◆ **Work order**: Only the pictures are dropped; the lines of the material that follow are returned exactly.

◆ **Provided data**:
▶

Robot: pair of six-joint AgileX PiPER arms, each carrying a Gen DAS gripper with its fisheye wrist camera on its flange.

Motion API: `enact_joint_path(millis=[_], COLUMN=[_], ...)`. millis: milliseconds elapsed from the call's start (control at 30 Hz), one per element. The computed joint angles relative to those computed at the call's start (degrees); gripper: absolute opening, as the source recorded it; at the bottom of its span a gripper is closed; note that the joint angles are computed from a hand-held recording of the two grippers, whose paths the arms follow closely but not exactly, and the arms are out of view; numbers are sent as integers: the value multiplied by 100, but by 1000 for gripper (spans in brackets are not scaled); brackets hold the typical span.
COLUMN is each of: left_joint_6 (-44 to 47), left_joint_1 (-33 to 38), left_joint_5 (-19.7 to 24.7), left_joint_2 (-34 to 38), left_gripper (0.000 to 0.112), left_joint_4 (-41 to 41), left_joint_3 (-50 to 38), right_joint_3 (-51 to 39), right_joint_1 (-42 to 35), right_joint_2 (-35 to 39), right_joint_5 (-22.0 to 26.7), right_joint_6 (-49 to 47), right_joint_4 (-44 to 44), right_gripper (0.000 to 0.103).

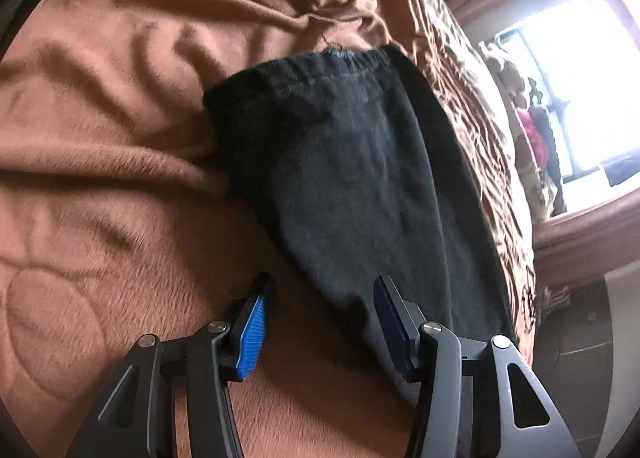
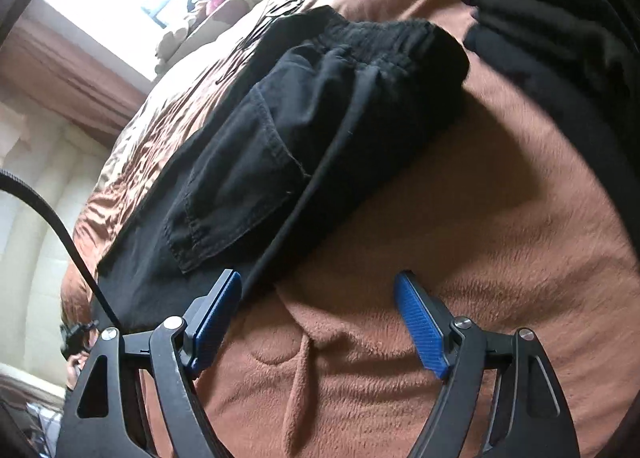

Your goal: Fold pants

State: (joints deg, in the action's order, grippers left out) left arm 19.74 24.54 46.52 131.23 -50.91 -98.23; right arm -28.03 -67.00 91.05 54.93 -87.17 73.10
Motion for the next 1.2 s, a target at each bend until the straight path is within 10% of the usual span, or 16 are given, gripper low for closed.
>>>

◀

◆ **Task output**:
Robot: pair of six-joint AgileX PiPER arms, each carrying a Gen DAS gripper with its fisheye wrist camera on its flange.

Motion API: `enact_joint_path(millis=[_], COLUMN=[_], ...)`. millis: milliseconds elapsed from the call's start (control at 30 Hz), one per element. The computed joint angles relative to those computed at the call's start (degrees); gripper: absolute opening, as the source recorded it; at the bottom of its span a gripper is closed; note that the joint angles are computed from a hand-held recording of the two grippers, whose paths the arms follow closely but not exactly, and the arms are out of view; numbers are sent as integers: the value multiplied by 100, but by 1000 for gripper (spans in brackets are not scaled); brackets hold the typical span.
COLUMN is each of: left_joint_6 (-44 to 47), left_joint_1 (-33 to 38), left_joint_5 (-19.7 to 24.7), left_joint_2 (-34 to 38), left_gripper (0.000 to 0.112), left_joint_4 (-41 to 41), left_joint_3 (-50 to 38), right_joint_3 (-51 to 39), right_joint_1 (-42 to 35), right_joint_2 (-35 to 39), right_joint_5 (-22.0 to 26.7), right_joint_6 (-49 to 47), right_joint_4 (-44 to 44), right_gripper (0.000 to 0.103).


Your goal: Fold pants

State: (joints deg, in the action's order, grippers left out) left arm 19.74 24.54 46.52 131.23 -50.91 -98.23; right arm -28.03 -67.00 91.05 54.93 -87.17 73.10
Motion for the next 1.2 s, a target at each bend until the straight path is within 10% of the usual span, or 16 are given, gripper low for closed.
>>>

What was produced is the complete output.